Škoda also purchased an original frame that had been cut into three parts, a front axle, plus other odds and ends from a private collector in 2014. It’s from these scraps that the reconstruction project began. Using a vast amount of period documentation, including repair manuals, men and women from the company’s museum and prototype-building division renovated the frame and built parts like the radiator and the fuel tank from scratch. The engine was reportedly in surprisingly good shape because the car that it came from hadn’t been driven much.

That’s where the project should have ended: The initial goal was to reconstruct the frame, clean up the drivetrain, assemble everything, and display the chassis in the Škoda museum. Then, someone decided that the 1100 OHC Coupe deserved better; it deserved to race again.

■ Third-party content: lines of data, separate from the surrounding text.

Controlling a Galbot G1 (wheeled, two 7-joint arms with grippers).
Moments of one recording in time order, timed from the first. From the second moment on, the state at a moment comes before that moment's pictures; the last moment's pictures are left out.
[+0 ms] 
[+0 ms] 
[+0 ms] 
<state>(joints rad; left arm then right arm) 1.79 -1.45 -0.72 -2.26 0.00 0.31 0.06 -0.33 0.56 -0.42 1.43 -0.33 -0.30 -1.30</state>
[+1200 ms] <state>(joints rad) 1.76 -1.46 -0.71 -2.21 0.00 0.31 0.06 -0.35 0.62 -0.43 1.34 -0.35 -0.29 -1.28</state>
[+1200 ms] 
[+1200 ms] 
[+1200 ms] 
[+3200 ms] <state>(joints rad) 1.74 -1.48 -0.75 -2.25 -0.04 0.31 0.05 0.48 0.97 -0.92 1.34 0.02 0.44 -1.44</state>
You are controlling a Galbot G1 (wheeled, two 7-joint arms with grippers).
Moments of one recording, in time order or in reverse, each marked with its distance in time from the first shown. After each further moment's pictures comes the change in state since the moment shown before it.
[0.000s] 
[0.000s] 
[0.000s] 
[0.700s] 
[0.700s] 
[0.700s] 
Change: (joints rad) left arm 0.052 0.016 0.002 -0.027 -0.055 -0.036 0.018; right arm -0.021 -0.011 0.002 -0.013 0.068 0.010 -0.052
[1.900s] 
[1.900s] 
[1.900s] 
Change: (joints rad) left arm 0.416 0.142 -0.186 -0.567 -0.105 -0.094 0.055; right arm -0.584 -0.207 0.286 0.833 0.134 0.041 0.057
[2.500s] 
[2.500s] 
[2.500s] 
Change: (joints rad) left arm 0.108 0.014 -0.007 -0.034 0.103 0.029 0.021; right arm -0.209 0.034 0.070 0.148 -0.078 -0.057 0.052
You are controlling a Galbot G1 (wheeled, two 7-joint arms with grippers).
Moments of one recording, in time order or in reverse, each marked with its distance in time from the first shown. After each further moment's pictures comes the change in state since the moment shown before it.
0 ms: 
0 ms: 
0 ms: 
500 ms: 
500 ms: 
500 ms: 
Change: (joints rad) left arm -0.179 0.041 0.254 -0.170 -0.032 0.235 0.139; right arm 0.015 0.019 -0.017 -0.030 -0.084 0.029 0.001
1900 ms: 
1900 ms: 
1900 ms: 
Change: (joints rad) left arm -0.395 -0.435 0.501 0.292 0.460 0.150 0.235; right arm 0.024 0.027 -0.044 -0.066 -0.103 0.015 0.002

Of course, this unexpected change of direction considerably broadened the scope of the project while peppering it with new difficulties. None of the two 1100 OHC Coupe bodies survived, meaning that Škoda couldn’t source a parts car to start with — it couldn’t even find a car to copy. Working with 1:1-scale 2D scans of the original technical drawings, engineers created a three-dimensional model that they spent hours fine-tuning by comparing it to photos taken in the 1960s. Models were made to verify the proportions, just like when designing a production-bound car. When everything was dialed in, the body was built using sheets of aluminum that were beat into shape and welded by hand.

Years in the making, the 1100 OHC Coupe is finally ready to line up on a starting grid again. Its front-mid-mounted four-cylinder engine slurps gasoline through a pair of carburetors to develop 92 horsepower at 7,700 horsepower. It spins the rear wheels via a five-speed manual transaxle, a configuration that improves weight distribution, and the gear ratio can be adjusted to suit a specific track. Škoda hasn’t revealed what the future holds for the coupe, but we’re hoping to see this 1,223-pound coupe hit its 124-mph top speed soon.